**Work item:**
Lines from the one containing "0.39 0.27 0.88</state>" through the last line of the data are to be returned exactly, both ends included, minus any pictures.

**Data extract:**

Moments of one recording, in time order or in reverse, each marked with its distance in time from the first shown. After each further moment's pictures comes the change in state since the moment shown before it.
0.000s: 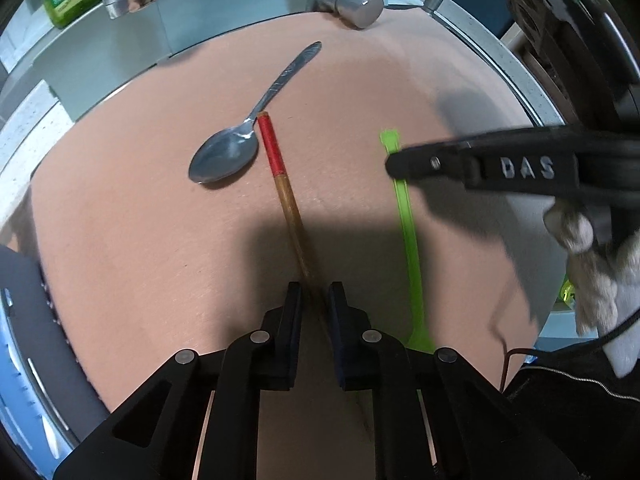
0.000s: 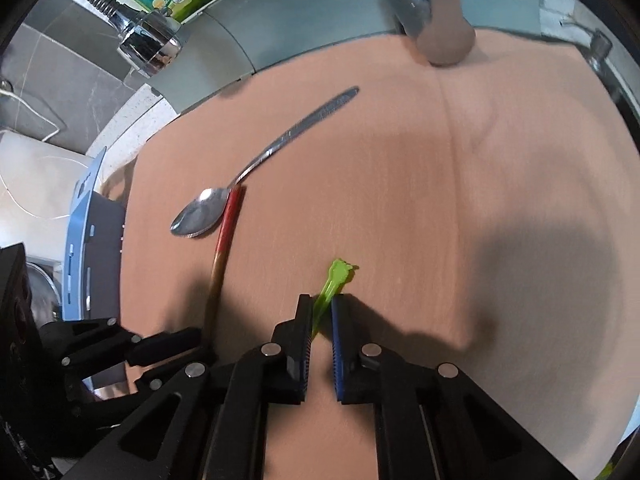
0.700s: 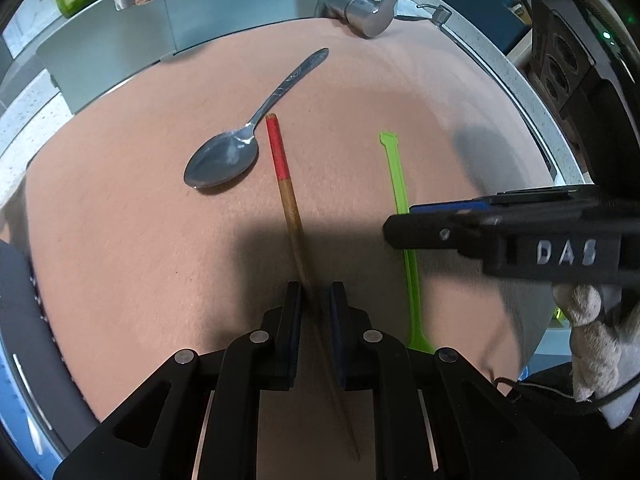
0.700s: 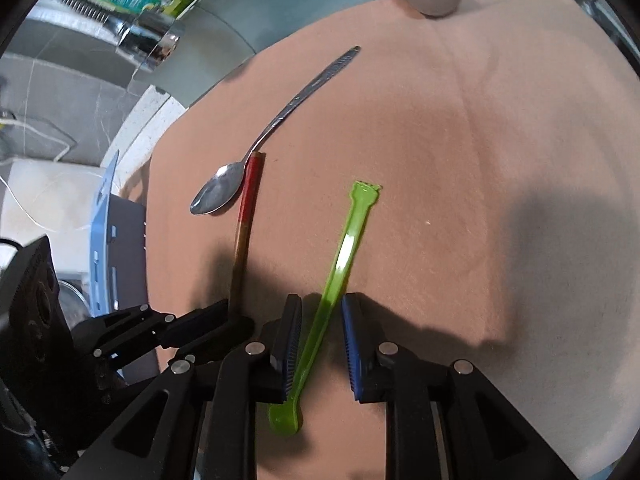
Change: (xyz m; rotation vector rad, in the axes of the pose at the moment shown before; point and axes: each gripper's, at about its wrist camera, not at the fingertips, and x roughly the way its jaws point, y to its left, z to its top) left arm 0.012 -0.005 0.012 -0.053 -0.032 -0.025; right arm 0.004 -0.001 -0.022 0.097 0.066 0.096
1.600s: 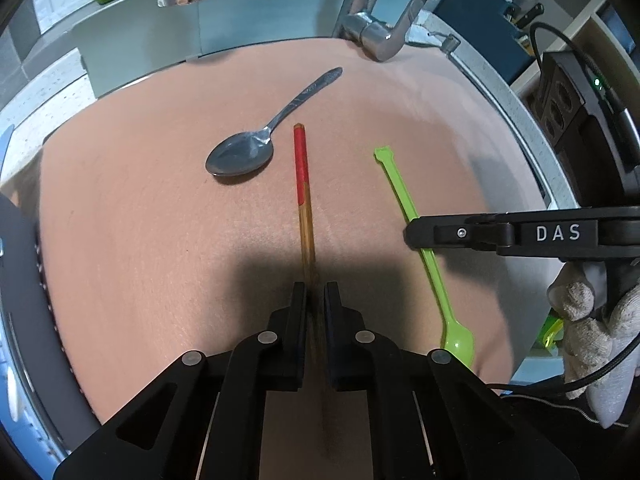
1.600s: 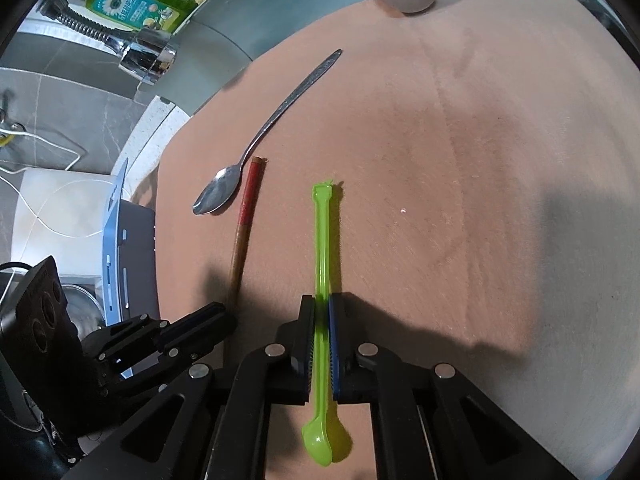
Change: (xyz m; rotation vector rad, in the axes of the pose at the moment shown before) left arm -0.017 0.009 -0.021 -0.092 -0.080 -0.020; right arm -0.009 -0.021 -0.005 0.060 -0.012 0.089
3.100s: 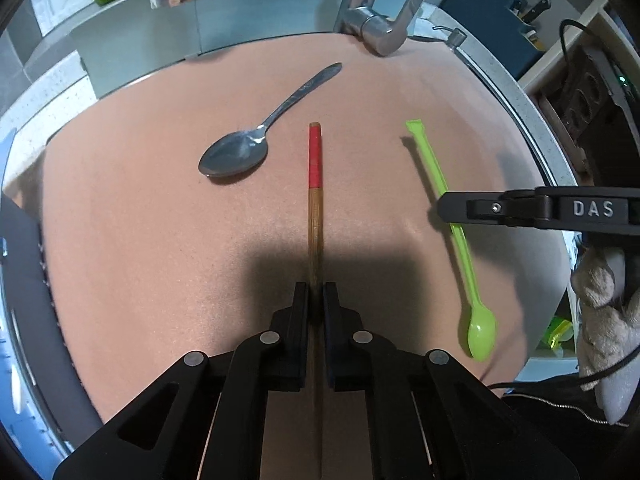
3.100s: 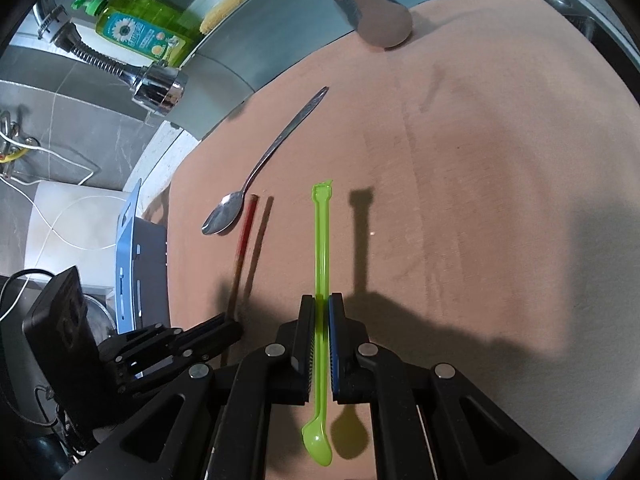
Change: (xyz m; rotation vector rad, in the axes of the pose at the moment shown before) left arm 0.001 -0.008 0.009 0.005 0.026 0.040; right arm -0.030 -0.015 -0.001 0.011 -0.062 0.034
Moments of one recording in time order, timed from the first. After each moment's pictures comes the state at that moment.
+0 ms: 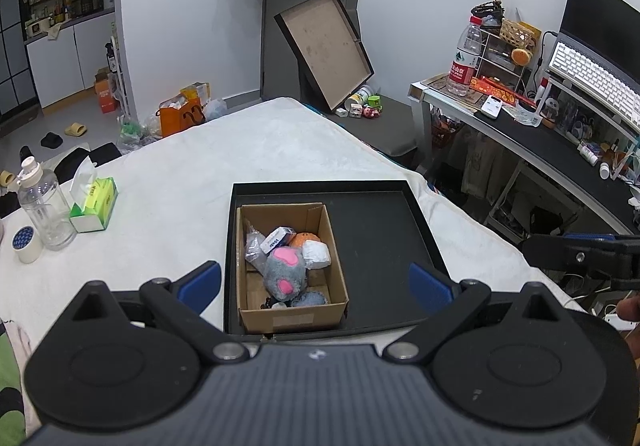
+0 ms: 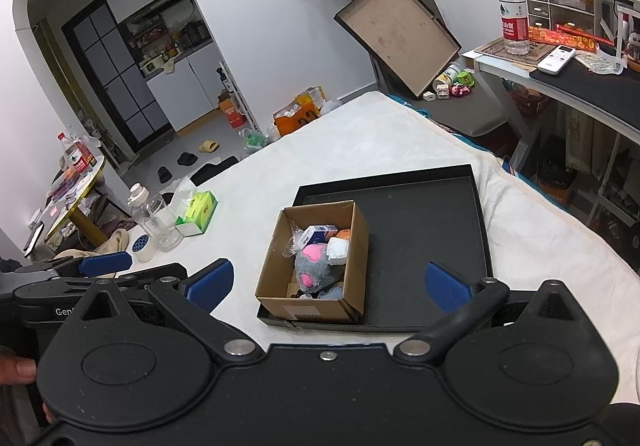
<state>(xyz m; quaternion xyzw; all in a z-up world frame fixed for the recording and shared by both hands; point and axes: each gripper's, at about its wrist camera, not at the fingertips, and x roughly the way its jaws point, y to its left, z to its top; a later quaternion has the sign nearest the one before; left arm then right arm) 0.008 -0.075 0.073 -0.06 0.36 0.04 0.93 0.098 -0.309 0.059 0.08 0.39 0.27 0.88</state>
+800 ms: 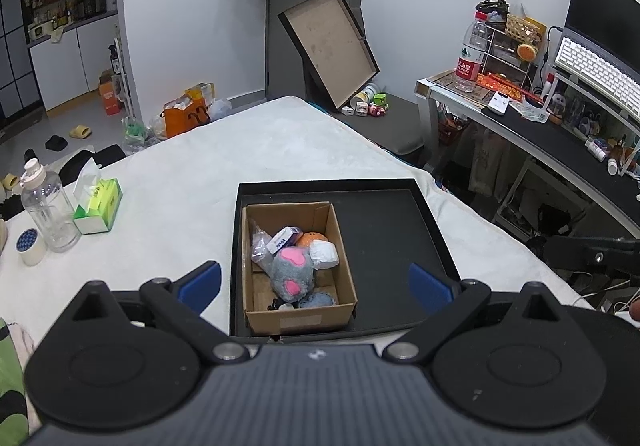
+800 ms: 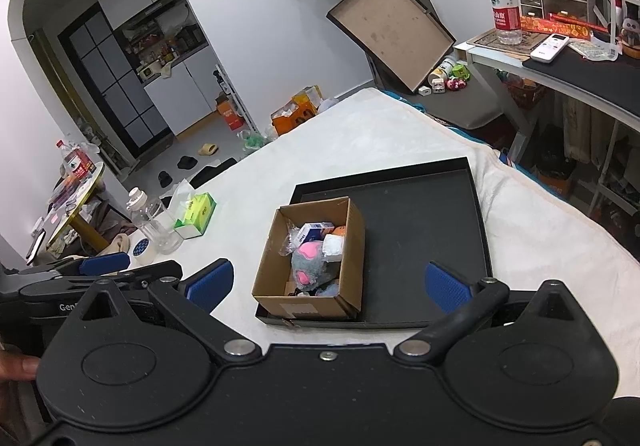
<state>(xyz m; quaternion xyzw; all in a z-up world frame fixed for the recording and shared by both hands) 0.013 -0.069 0.064 -0.05 0.36 0.05 0.93 0.099 -0.318 0.049 0.10 0.39 0.27 0.87</state>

**Reply:**
<state>(xyz m; quaternion xyzw; all in a z-up world frame fixed for the recording and shared by both hands; point and axes: each gripper's, at about its wrist camera, not at the fingertips, and x roughly the way its jaws point, y to its left, z to its top; a later quaternion has the sign nearest the one before; left arm then right arm) 0.008 -0.075 0.073 -0.06 0.36 0.04 0.93 0.098 -0.309 0.059 0.08 0.39 0.27 0.88</state>
+800 ms: 
+800 ms: 
<state>(xyz m; quaternion xyzw; all in a z-up world frame fixed for the recording and shared by both hands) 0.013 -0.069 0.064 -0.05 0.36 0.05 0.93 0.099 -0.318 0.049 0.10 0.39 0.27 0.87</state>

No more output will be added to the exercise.